Task details:
Starting from the first line below, count every line holding the word "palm", then state the total alone.

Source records
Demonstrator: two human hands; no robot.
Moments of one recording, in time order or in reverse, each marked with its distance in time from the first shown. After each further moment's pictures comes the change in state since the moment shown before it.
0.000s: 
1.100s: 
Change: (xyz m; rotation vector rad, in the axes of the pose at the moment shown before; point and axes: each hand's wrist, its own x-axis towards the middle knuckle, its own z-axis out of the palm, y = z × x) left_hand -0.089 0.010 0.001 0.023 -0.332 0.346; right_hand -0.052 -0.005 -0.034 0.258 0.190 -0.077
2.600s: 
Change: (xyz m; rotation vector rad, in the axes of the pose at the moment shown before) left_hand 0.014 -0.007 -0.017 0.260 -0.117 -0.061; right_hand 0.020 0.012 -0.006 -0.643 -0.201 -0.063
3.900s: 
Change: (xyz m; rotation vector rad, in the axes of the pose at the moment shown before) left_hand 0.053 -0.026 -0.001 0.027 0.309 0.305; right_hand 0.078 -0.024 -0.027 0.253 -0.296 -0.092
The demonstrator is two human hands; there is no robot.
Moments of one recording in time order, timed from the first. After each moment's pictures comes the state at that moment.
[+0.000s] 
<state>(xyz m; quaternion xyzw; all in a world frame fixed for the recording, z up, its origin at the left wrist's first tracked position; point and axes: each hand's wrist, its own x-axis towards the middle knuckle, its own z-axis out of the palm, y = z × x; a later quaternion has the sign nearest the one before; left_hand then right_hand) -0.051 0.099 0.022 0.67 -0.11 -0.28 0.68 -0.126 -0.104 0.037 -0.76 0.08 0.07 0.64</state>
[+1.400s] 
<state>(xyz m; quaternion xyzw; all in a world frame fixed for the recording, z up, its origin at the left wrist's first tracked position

Response for this exercise:
2